Microsoft server crash nearly causes 800-plane pile-up
The radio system shutdown, which lasted more than three hours, left 800 planes in the air without contact to air traffic control, and led to at least five cases where planes came too close to one another, according to comments by the Federal Aviation Administration reported in the LA Times and The New York Times. Air traffic controllers were reduced to using personal mobile phones to pass on warnings to controllers at other facilities, and watched close calls without being able to alert pilots, according to the LA Times report.
[ . . . ]The [Windows] servers are timed to shut down after 49.7 days of use in order to prevent a data overload, a union official told the LA Times. To avoid this automatic shutdown, technicians are required to restart the system manually every 30 days. An improperly trained employee failed to reset the system, leading it to shut down without warning, the official said.

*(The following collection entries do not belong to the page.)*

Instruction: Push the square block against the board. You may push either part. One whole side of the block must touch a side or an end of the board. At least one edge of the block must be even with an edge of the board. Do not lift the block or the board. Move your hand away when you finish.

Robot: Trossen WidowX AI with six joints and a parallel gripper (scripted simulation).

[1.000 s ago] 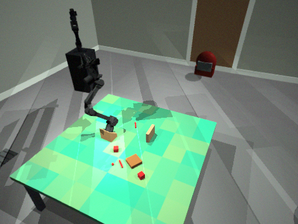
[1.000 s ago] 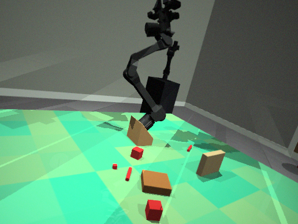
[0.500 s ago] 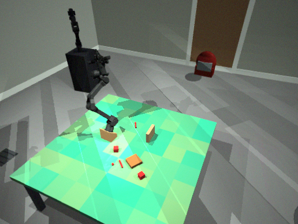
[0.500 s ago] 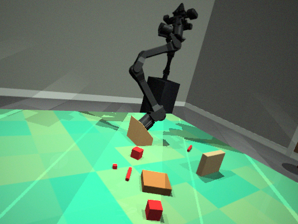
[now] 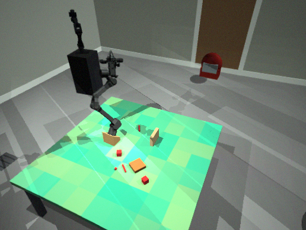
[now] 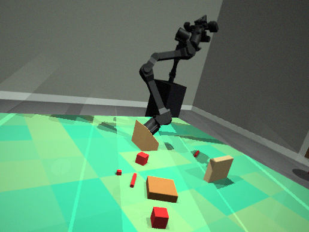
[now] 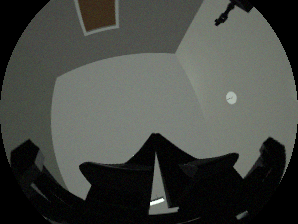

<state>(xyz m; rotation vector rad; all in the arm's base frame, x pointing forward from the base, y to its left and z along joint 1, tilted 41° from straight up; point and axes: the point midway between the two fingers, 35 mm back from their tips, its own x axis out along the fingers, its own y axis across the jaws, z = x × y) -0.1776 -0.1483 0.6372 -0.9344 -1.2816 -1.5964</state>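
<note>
The board is 430 mm ahead of my gripper tip, 190 mm to the right of it and 670 mm below it. From my gripper tip the other things lie so: square block (390 mm ahead, 510 mm to the right, 710 mm below); small red piece (240 mm ahead, 580 mm to the right, 720 mm below).
</note>
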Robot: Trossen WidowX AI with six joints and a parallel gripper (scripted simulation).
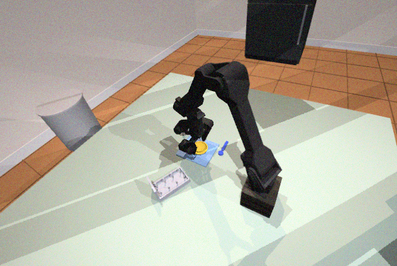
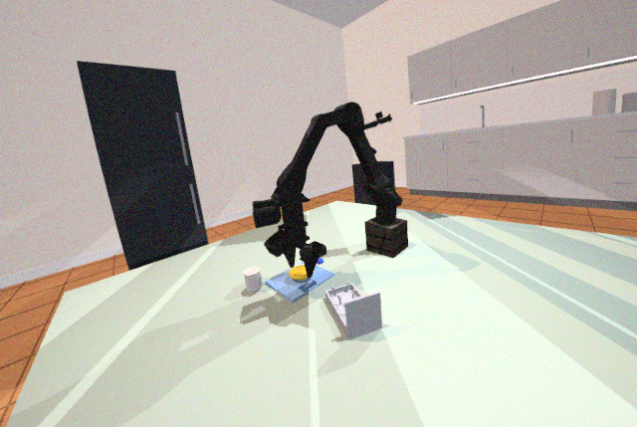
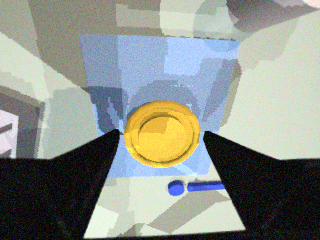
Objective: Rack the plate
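My gripper tip is now right at the yellow plate. Also, from my gripper tip: pale cup (120 mm ahead, 50 mm to the right, 10 mm above); blue spoon (80 mm behind, 60 mm to the right, 20 mm below); blue mat (10 mm ahead, 20 mm below).
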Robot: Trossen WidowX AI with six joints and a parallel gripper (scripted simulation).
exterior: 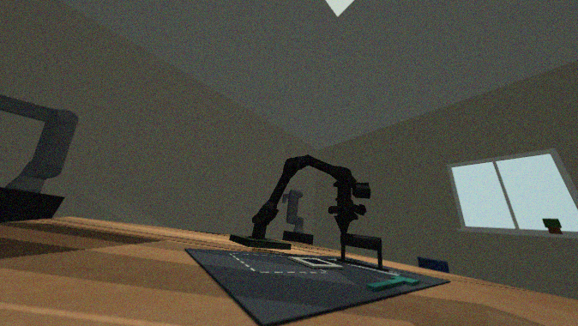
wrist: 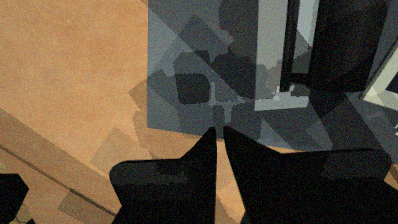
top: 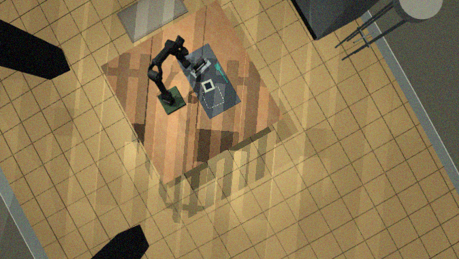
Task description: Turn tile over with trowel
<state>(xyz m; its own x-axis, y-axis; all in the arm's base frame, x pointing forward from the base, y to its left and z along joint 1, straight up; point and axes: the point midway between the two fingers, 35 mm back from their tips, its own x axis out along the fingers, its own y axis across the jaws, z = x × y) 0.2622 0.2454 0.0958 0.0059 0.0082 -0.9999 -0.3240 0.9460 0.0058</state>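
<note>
The mat is 14 cm ahead of my gripper tip, 21 cm to the right of it and 10 cm below it. Also, from my gripper tip: teal T-shaped tool 27 cm ahead, 17 cm to the right, 8 cm below; then tile 11 cm ahead, 25 cm to the right, 8 cm below.
</note>
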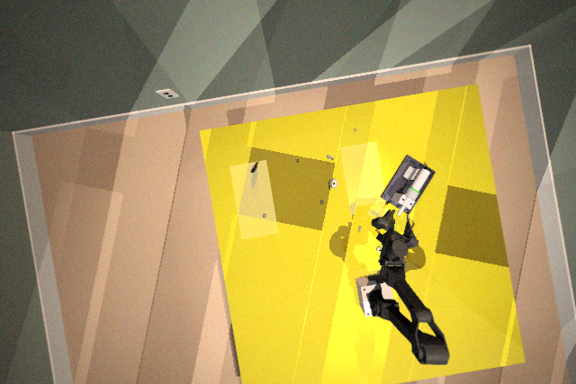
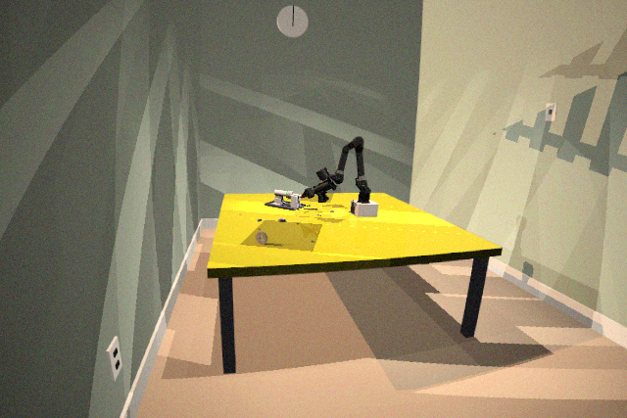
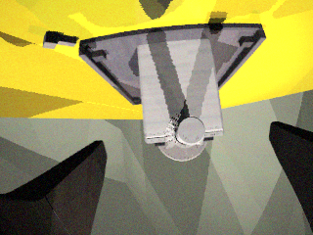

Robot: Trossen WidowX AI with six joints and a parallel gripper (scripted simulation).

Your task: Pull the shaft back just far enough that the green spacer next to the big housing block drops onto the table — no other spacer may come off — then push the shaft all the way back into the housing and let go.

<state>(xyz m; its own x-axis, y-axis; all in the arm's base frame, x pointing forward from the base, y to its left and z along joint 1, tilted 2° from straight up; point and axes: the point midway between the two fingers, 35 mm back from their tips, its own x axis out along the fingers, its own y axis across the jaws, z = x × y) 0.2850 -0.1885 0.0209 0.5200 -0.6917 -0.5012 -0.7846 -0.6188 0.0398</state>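
The grey shaft lies 50 mm ahead of my gripper tip and 70 mm to the right of it. From my gripper tip the other things lie so: green spacer 80 mm ahead, 100 mm to the right, 10 mm below.
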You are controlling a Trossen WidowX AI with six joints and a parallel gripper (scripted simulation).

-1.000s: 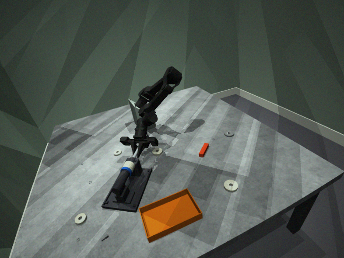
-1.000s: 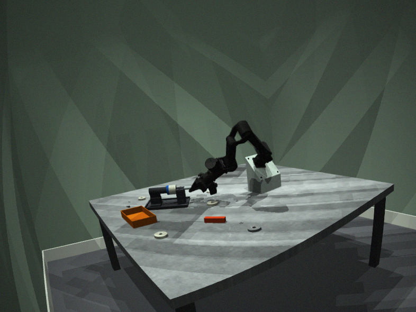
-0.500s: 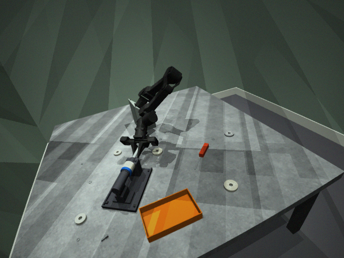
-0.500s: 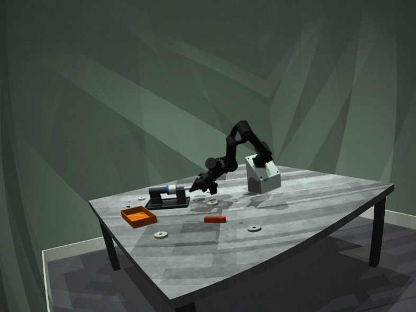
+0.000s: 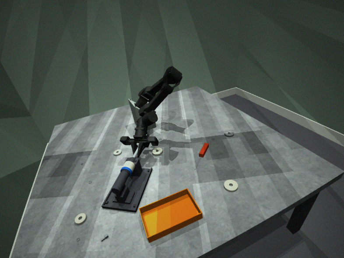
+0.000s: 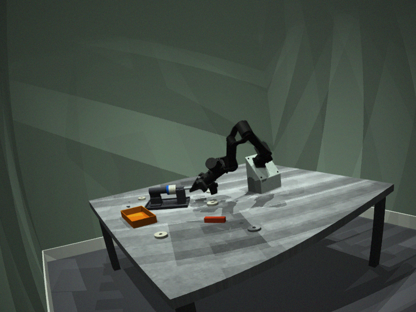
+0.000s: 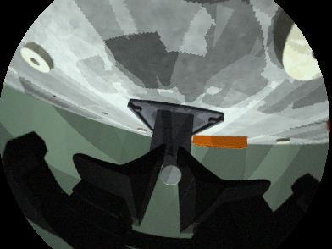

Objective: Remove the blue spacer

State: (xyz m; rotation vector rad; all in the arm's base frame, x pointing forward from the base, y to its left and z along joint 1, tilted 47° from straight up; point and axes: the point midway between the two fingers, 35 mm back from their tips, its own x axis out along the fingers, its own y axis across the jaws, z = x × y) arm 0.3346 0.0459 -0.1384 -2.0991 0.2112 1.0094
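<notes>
Right now the grey shaft is 4 cm ahead of my gripper tip, 2 cm to the right of it and 2 cm above it. From my gripper tip the other things lie so: orange tray (31 cm ahead, 8 cm to the left, 5 cm below); then blue spacer (10 cm ahead, 5 cm to the right, 2 cm above).
</notes>
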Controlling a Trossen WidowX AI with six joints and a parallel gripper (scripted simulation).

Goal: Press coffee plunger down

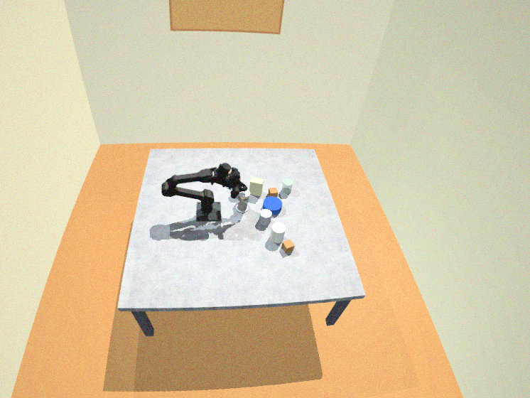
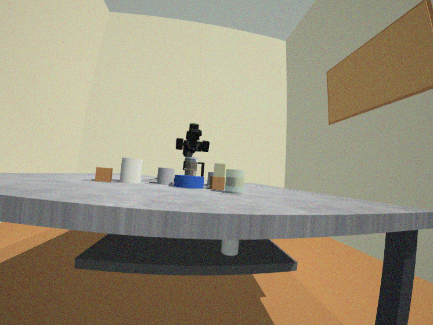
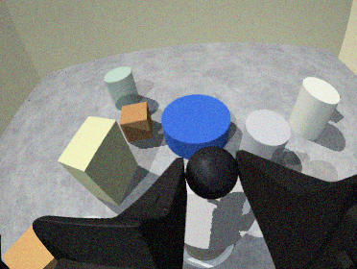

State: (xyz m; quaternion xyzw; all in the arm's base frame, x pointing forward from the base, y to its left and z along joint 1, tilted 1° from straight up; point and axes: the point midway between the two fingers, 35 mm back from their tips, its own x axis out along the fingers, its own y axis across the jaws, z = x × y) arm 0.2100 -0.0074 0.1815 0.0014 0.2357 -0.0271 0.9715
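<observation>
The coffee press lies 20 mm behind my gripper tip, 20 mm to the left of it and 90 mm below it. Also, from my gripper tip: pale green cylinder: 310 mm ahead, 130 mm to the left, 140 mm below; blue disc: 170 mm ahead, 20 mm to the right, 150 mm below; pale yellow box: 100 mm ahead, 130 mm to the left, 120 mm below.
</observation>
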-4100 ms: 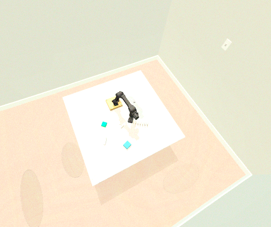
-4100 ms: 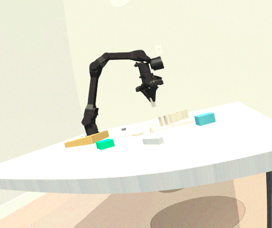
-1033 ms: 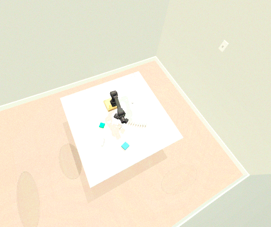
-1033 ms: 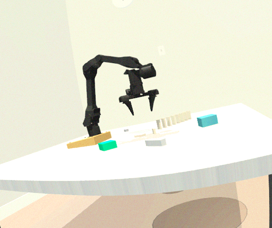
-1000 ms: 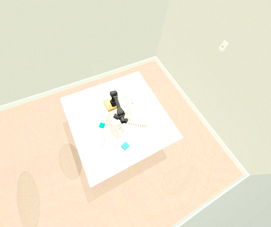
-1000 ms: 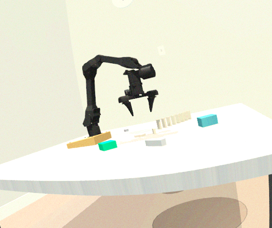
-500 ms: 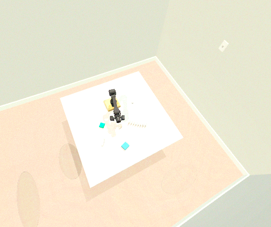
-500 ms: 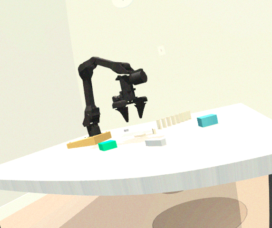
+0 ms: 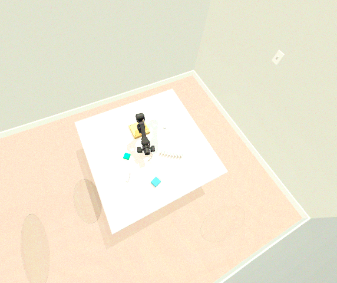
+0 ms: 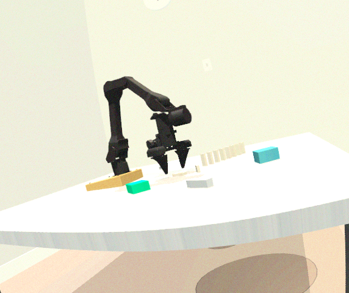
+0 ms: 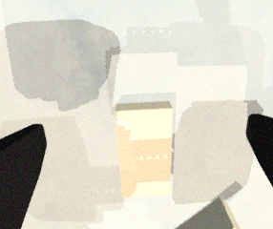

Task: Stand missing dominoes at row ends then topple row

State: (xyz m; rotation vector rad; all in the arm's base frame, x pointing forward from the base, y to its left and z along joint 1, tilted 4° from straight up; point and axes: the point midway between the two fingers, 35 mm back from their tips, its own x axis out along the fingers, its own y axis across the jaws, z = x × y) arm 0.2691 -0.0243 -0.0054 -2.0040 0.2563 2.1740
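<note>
My gripper tip is now 20 mm past the green block and 210 mm to the left of it. From my gripper tip the other things lie so: small grey piece (240 mm behind, 300 mm to the left, 10 mm below); then pale grey block (210 mm ahead, 260 mm to the right, 10 mm below); then cyan block (350 mm ahead, 10 mm to the right).
</note>
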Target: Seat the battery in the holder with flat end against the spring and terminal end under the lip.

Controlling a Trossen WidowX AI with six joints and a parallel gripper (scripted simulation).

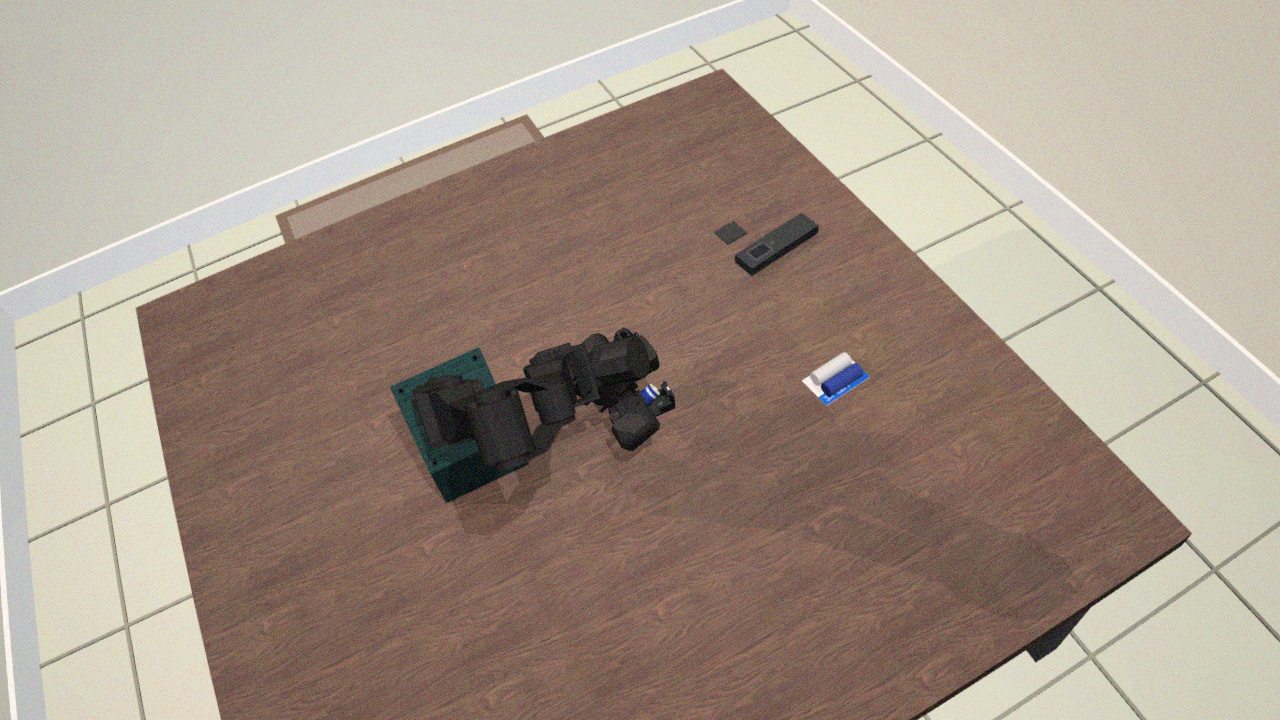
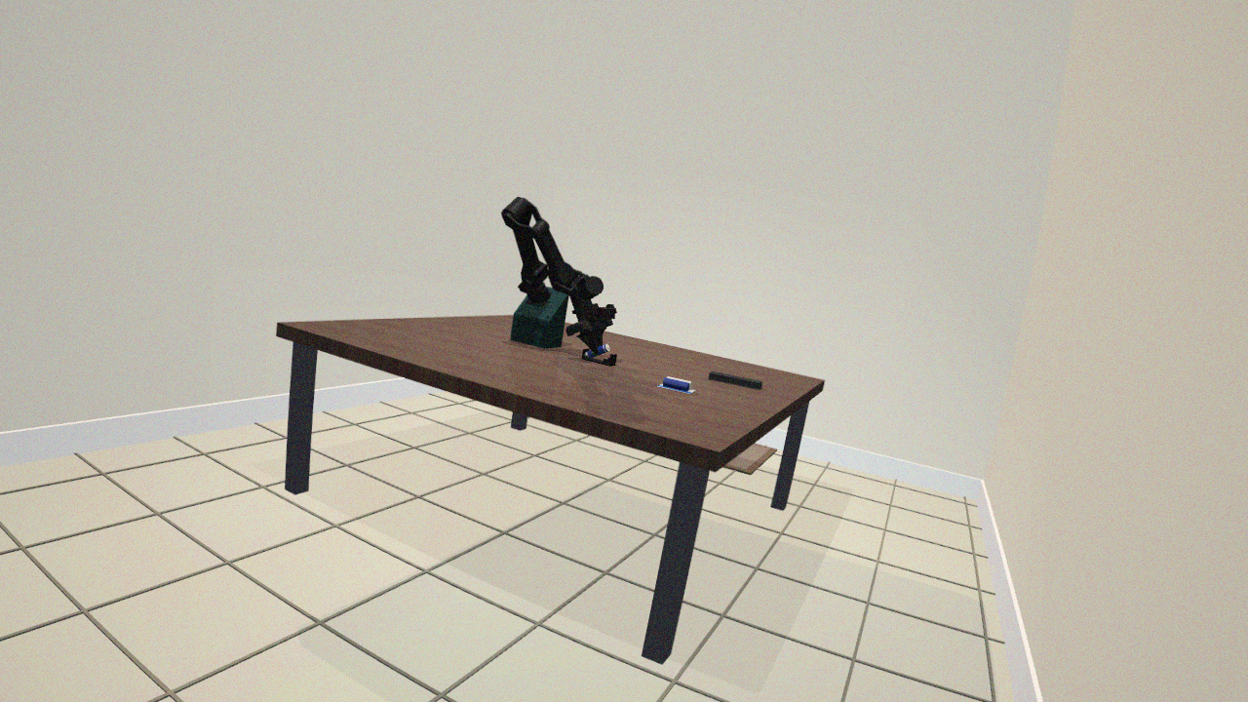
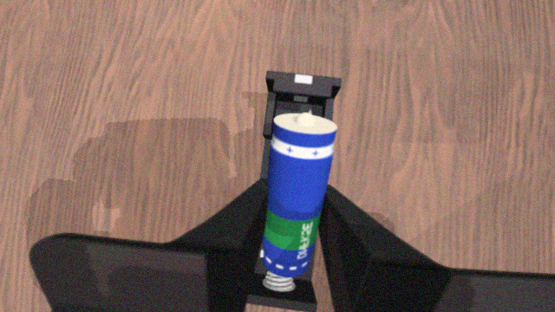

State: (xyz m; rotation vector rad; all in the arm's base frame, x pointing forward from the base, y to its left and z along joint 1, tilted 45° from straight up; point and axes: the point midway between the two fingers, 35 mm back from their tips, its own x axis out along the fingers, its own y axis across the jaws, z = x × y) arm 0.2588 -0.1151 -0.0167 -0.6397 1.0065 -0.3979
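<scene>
Right now the battery is 1 cm above my gripper tip. From my gripper tip the other things lie so: dark square: 32 cm ahead, 27 cm to the left, 3 cm below; then black remote: 37 cm ahead, 19 cm to the left, 1 cm below.
</scene>
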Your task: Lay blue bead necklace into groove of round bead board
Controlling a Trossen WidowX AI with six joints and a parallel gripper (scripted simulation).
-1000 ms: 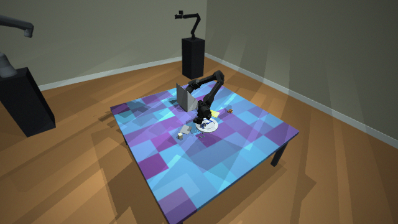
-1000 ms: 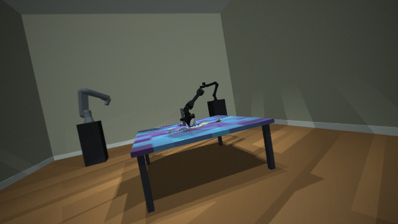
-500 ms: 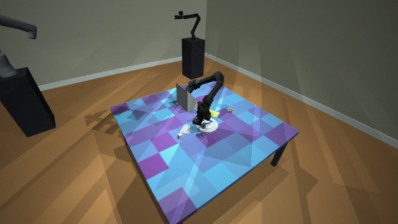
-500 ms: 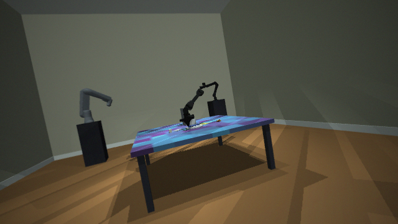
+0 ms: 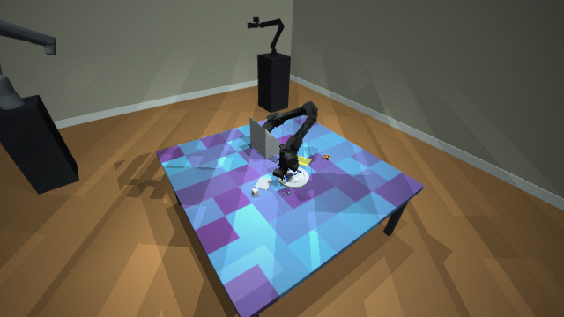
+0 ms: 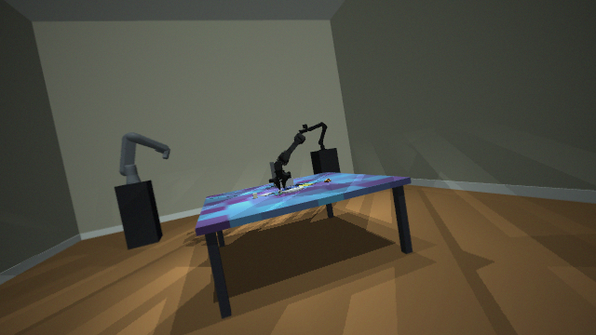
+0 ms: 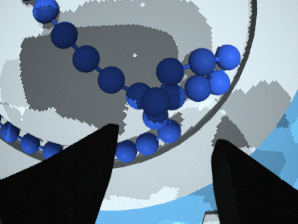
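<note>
Right now the round white bead board is 20 mm ahead of my gripper tip, 60 mm to the left of it and 10 mm below it. From my gripper tip the other things lie so: cream cube (10 mm ahead, 210 mm to the right); yellow patch (80 mm behind, 220 mm to the left, 20 mm below); flat grey square (40 mm behind, 120 mm to the right, 20 mm below).
</note>
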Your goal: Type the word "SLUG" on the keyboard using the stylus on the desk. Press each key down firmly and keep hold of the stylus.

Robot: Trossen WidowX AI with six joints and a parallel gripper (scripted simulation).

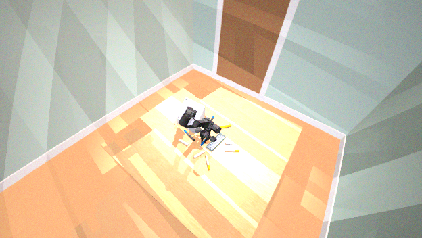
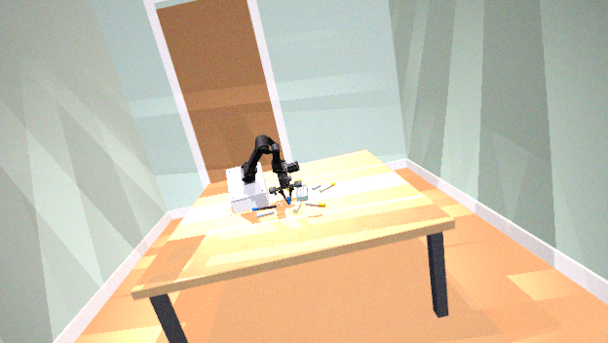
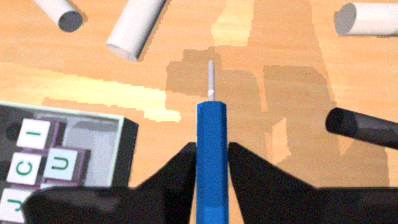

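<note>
Right now my gripper tip is 11 cm short of the L key, 15 cm to the right of it and 1 cm below it. From my gripper tip the other things lie so: blue stylus (1 cm to the right); yellow pen (6 cm ahead, 26 cm to the left); flat grey block (18 cm ahead, 13 cm to the left).
</note>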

The Windows systems were an “upgrade” to the original UNIX servers used at deployment, but evidently the testing or design didn’t include a 50+ day duty cycle[1].
So the moral of our story is: if you want something done, do it yourself. Is there a purer definition of Open Source?
I doubt the prior system was based on an open source foundation (Solaris or AIX, perhaps) but I would bet there was much great transparency into the workings of the base system with it than there is with Windows.
So what would have happened if there had been an accident attributable to this system failure? Who would be found negligent or culpable? In all honesty, I have to say MSFT wouldn’t be the one to take the fall here: the vendor/designer of the system that relied on Windows, despite it’s “warranty” (read: disclaimer) and with any awareness of it’s reliability in the field, is the guilty party. When I read phrases like “off-the-shelf” in the context of a system migration, I assume costs are a driving factor: in the context of safety, how much was LAX going to save? If it was a requirements-driven move, what were those requirements?
fn1. My FreeBSD-based server is at 58 days of uptime: though I would not equate the valuable work it does with air traffic control management, it doesn’t seem to have issues with uptimes in excess of 7 weeks.